VDIGPKU / DADA

[ECCV 2020] DADA: Differentiable Automatic Data Augmentation
MIT License
188 stars 29 forks source link

Two Questions about some details of the paper #4

Open Akamight opened 3 years ago

Akamight commented 3 years ago

Hello! I have some minor questions about certain details in the training of the network itself.

  1. How are the results of the paper acquired?

From the paper, its said that: Following [3, 10, 15], we search the DA policies on the reduced datasets and evaluate on the full datasets. Furthermore, we split half of the reduced datasets as training set, and the remaining half as validation set for the data augmentation search. So what is the workflow for the training of a neural network with DADA? Do we search on the dataset using train_search_paper, then transfer the policies and use it for training? If yes, then where is the method used to transfer the searched policies to the training? If no, then how is the validation data used? It seems like you are only using half of the data to train the neural network (train_portion = 0.5).

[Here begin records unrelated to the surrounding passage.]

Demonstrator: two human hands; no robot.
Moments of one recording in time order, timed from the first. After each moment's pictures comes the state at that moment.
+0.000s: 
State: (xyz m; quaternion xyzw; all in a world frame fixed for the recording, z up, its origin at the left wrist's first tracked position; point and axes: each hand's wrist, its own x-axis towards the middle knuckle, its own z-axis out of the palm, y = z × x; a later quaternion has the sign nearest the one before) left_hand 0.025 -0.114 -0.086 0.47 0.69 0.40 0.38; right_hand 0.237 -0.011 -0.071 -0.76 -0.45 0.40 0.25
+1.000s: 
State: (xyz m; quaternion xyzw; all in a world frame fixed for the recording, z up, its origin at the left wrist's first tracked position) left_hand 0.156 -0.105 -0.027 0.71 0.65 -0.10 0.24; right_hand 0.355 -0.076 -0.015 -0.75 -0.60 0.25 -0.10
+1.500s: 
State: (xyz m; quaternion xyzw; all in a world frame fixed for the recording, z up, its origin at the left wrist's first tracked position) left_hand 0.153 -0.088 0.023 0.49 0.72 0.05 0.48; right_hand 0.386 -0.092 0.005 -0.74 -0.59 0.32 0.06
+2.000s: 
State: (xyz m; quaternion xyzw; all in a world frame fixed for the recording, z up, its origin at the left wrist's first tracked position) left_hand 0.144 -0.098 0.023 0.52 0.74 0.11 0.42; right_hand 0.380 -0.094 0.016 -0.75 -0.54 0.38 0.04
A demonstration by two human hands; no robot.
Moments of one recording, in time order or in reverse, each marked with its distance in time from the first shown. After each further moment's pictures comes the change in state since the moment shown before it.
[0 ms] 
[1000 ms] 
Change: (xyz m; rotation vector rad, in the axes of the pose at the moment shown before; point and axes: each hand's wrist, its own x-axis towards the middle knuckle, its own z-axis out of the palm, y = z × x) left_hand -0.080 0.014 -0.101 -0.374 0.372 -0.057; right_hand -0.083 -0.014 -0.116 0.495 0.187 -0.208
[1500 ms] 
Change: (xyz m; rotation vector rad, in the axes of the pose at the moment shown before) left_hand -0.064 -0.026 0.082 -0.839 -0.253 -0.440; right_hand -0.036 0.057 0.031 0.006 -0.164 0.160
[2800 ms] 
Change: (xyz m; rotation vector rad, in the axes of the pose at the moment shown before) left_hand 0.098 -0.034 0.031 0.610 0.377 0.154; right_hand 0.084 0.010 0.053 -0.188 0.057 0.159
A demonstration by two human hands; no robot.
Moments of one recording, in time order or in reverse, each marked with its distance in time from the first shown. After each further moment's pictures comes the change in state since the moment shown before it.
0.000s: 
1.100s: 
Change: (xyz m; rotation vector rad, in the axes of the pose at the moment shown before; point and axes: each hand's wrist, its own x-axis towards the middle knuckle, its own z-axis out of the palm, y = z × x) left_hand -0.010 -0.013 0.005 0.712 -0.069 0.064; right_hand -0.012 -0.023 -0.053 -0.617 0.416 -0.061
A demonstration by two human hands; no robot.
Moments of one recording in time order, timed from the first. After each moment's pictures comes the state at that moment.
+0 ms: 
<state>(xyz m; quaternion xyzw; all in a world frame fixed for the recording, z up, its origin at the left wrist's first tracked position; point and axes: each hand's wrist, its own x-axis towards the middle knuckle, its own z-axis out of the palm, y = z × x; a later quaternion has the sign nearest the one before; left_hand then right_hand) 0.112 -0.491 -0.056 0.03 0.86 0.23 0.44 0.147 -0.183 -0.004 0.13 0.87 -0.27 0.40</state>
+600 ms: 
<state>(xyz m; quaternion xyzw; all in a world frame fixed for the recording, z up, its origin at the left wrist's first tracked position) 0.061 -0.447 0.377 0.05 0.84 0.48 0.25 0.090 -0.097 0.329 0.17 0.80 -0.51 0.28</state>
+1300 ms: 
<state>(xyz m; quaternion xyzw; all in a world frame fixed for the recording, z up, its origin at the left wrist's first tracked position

  1. Is any other sub policy depth/sub policy count considered for search?
  2. Why is ColorJitter used in conjunction with the DADA Policy? the subpolicies seem to be able to include it anyways.
latstars commented 3 years ago

The workflow:

  1. make a sub-set based on the origin training dataset
  2. split the above sub-set into a training set and a validation set in our search stage
  3. search the data augmentation policy using code search_relax/train_search_paper.py
  4. save the DA policy found by the above step to fast-autoaugment/FastAutoAugment/genotype.py
  5. train the new models using the origin training dataset with 'python FastAutoAugment/train.py'
  6. get the performance on the origin validation set after the above training step is over

Is any other sub policy depth/sub policy count considered for search: To keep fair comparision with other methods, we try only the setting where sub-policy with only two image operations. More image operations indeed means more sub-policies count. And the dimension of data augmentation parameters will also be bigger, which requires more epochs to search.

Why is ColorJitter used in conjunction with the DADA Policy: ColorJitter is only used in ImageNet dataset, which is the standend setting when training ResNet-50. Furthermore, DADA policy only contains the color operation, not the ColorJitter. ColorJitter is a random color operation, while the color opeartion has fixed magnitude and certain probability to be selected and be applied.